Write out exactly the line containing "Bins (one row" and all lines that come after it in the listing below, through the very last one.
[[ Information provided open ]]
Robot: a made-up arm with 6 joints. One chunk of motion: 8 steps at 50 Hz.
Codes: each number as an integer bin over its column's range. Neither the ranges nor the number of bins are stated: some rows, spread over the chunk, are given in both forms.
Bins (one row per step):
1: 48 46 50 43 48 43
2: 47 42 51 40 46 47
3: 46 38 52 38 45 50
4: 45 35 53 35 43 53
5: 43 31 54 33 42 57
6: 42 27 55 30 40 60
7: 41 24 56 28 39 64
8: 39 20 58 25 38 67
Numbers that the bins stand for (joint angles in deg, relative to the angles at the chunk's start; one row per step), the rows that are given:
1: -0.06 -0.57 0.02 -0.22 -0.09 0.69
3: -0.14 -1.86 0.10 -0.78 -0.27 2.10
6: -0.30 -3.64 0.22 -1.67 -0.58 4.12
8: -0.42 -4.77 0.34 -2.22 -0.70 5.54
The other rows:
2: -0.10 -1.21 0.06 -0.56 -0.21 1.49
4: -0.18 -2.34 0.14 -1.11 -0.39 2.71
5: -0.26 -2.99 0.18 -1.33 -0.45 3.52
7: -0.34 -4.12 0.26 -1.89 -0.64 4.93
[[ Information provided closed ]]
Task answer »
Bins (one row per step):
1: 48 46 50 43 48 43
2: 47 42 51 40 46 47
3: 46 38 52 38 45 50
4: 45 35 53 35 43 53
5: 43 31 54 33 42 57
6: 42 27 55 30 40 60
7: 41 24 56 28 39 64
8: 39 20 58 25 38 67
Numbers that the bins stand for (joint angles in deg, relative to the angles at the chunk's start; one row per step), the rows that are given:
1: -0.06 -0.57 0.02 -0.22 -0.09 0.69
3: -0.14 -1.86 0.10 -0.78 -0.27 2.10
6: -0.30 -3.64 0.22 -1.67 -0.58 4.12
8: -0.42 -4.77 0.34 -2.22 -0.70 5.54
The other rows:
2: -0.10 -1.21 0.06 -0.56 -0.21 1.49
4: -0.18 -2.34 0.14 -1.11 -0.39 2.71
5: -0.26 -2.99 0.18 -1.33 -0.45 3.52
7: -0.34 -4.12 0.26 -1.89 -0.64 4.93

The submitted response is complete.